Thanks for that tip, I will read docs of that soft, but I was writing php application and used php-serial class for modem communication, but that class returned same thing - never ending loop. So i started debugging, and found that it's not php problem, but linux.

----------

## NeddySeagoon

tester777,

Its not a linux problem.  It has to do with the way you set up and talk to the serial port.

minicom has worked since before I began with linux in 1999.

Its open source software, so you can see what it does.

You can also try the chat program, which is used to establish a serial connection to a remote system before PPP is started.

It operates from a script.

I suspect cat and echo do not give the result you want because they are both trying to control the serial port at the same time.

Two drivers for the same hardware is always a bad thing.

----------

## tester777

 *NeddySeagoon wrote:*   

> tester777,
> 
> Its not a linux problem.  It has to do with the way you set up and talk to the serial port.
> 
> minicom has worked since before I began with linux in 1999.
> ...

 

I installed minicom, and started reading docs, but looks like it is like text client, and dialing and other stuff is made manually by user navigating text menu.

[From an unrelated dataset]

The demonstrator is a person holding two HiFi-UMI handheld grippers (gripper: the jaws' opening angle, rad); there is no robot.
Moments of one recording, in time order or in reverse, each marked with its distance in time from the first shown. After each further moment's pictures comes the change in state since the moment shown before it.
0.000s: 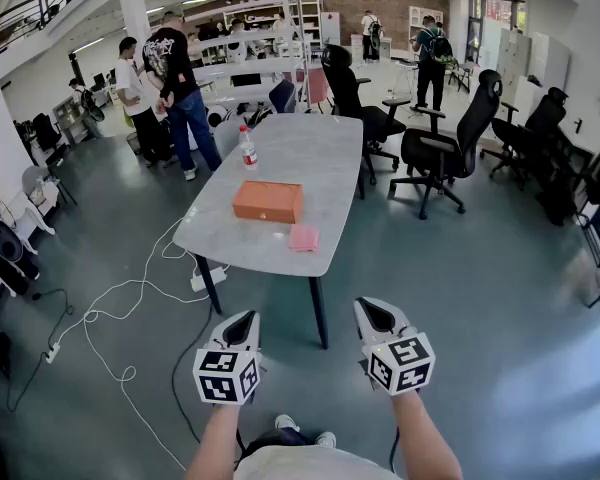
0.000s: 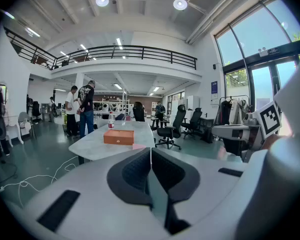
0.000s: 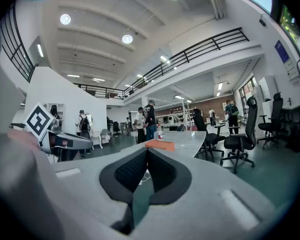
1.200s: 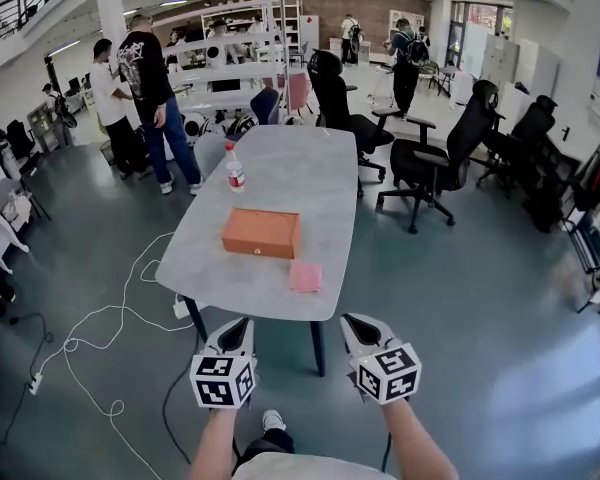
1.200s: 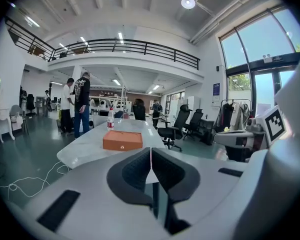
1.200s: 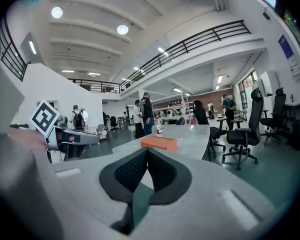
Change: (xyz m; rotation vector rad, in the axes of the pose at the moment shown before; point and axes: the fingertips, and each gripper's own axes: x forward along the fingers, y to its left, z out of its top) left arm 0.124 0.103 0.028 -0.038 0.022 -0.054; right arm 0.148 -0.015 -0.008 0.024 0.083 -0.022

I need to send some commands to modem, so it could send SMS or make call or conference call using AT commands.

I wanted to do that over php, that would open stream and paste data into serial port, and then after some time tried to read answer from that port.

Can minicom be used like this ?

----------

## NeddySeagoon

tester777,

minicom is intended to be used interactively by it can store AT command strings too.

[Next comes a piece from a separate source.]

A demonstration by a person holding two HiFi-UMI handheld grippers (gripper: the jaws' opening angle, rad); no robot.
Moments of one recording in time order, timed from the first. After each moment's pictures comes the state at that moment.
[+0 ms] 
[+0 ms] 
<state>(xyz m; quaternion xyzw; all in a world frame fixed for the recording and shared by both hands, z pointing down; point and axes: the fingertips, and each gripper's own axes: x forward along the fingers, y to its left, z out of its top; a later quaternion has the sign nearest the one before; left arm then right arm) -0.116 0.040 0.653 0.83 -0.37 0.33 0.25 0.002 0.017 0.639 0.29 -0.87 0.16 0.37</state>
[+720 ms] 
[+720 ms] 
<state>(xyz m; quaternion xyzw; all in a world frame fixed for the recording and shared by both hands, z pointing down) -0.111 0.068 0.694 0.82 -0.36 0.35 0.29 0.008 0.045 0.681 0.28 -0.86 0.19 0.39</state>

To semi-automate what you want, chat is probably better, since it sends AT commands as you script and can listen or responses and deal with some error conditions.

By all means use php but only after you know the process you want to write in php works when you do it at a lower level.

e.g, with minicom and chat.  chat is provided by net-dialup/ppp

----------

## tester777

 *NeddySeagoon wrote:*   

> tester777,
> 
> minicom is intended to be used interactively by it can store AT command strings too.
> 
> To semi-automate what you want, chat is probably better, since it sends AT commands as you script and can listen or responses and deal with some error conditions.
> ...

 

Thanks for advice, you pointed me to right way and i found net-misc/ckermit, looks like kermit does what i need and i also will read docs about chat app.

----------

## NeddySeagoon

tester777,

Kermit provides lots of protocols for moving data over a serial link.

The most important thing to know about Kermit is that it really was named after a certain Green Frog :)

----------